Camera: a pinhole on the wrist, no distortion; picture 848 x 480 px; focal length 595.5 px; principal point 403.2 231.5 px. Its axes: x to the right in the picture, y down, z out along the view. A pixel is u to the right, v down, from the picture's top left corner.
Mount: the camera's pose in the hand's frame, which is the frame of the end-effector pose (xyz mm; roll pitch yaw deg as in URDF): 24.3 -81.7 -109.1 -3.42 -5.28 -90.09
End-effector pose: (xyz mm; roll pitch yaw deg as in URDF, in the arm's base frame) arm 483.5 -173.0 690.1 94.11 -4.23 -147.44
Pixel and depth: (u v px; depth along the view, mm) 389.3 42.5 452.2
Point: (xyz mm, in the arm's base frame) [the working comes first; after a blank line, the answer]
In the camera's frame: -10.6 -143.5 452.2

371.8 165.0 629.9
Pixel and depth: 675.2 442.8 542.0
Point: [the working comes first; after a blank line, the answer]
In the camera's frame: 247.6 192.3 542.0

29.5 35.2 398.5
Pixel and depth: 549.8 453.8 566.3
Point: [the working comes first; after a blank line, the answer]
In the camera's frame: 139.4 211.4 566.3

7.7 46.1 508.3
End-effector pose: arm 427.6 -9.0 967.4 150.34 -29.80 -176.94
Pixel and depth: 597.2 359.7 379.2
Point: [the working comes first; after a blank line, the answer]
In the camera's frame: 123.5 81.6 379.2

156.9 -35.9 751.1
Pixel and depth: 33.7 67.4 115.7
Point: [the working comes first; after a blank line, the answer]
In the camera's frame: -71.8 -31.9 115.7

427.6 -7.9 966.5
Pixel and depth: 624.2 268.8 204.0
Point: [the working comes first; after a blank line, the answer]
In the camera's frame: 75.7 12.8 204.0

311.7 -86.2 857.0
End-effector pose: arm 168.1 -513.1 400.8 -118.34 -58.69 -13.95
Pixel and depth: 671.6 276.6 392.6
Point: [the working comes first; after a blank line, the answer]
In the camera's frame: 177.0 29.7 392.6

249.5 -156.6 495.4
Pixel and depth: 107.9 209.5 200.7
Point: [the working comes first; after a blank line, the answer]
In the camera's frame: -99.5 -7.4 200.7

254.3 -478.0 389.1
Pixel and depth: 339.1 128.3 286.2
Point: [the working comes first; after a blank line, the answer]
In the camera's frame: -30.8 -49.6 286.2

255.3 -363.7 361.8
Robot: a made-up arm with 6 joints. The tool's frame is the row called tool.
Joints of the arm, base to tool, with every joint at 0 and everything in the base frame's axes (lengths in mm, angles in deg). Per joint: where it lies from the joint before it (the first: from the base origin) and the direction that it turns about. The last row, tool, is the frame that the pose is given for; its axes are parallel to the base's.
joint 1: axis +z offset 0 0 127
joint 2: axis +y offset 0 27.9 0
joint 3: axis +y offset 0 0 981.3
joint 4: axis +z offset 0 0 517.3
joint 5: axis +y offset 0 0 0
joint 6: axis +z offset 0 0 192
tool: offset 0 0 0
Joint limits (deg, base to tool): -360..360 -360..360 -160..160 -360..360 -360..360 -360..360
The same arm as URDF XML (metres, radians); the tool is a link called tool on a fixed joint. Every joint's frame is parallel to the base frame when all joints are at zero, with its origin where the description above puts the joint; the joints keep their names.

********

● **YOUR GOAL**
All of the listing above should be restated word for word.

● **EXERCISE ANSWER**
Camera: a pinhole on the wrist, no distortion; picture 848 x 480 px; focal length 595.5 px; principal point 403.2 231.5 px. Its axes: x to the right in the picture, y down, z out along the view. A pixel is u to the right, v down, from the picture's top left corner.
Mount: the camera's pose in the hand's frame, which is the frame of the end-effector pose (xyz mm; roll pitch yaw deg as in URDF): 24.3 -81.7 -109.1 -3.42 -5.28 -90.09
End-effector pose: (xyz mm; roll pitch yaw deg as in URDF, in the arm's base frame) arm 483.5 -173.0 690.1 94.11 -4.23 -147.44
Pixel and depth: (u v px; depth along the view, mm) 389.3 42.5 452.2
Point: (xyz mm, in the arm's base frame) [the working comes first; after a blank line, the answer]
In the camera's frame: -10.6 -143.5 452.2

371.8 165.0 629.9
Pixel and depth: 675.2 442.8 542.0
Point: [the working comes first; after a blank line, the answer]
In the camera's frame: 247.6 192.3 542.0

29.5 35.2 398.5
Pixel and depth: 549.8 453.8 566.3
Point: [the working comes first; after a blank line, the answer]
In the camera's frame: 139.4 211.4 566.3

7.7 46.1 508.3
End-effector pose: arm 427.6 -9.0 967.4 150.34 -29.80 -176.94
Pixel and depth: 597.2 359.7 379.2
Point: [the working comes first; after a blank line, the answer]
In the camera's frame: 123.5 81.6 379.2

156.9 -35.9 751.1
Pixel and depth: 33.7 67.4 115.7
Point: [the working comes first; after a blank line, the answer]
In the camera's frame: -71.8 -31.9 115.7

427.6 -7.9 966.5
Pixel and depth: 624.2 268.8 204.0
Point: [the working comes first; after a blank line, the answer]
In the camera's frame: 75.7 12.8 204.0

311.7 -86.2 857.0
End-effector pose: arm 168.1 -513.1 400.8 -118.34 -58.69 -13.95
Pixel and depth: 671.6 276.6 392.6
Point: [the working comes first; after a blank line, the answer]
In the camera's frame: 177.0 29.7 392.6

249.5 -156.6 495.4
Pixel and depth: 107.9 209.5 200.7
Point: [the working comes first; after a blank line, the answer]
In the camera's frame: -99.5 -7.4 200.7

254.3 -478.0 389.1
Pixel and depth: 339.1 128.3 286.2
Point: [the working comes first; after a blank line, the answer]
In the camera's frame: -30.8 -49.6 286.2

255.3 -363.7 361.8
Robot: a made-up arm with 6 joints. The tool's frame is the row called tool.
Joints of the arm, base to tool, with every joint at 0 and everything in the base frame's axes (lengths in mm, angles in deg). Per joint: where it lies from the joint before it (the first: from the base origin) and the direction that it turns about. The last row, tool, is the frame that the pose is given for; its axes are parallel to the base's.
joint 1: axis +z offset 0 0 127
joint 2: axis +y offset 0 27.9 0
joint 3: axis +y offset 0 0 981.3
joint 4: axis +z offset 0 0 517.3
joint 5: axis +y offset 0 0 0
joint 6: axis +z offset 0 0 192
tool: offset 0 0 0
Joint limits (deg, base to tool): -360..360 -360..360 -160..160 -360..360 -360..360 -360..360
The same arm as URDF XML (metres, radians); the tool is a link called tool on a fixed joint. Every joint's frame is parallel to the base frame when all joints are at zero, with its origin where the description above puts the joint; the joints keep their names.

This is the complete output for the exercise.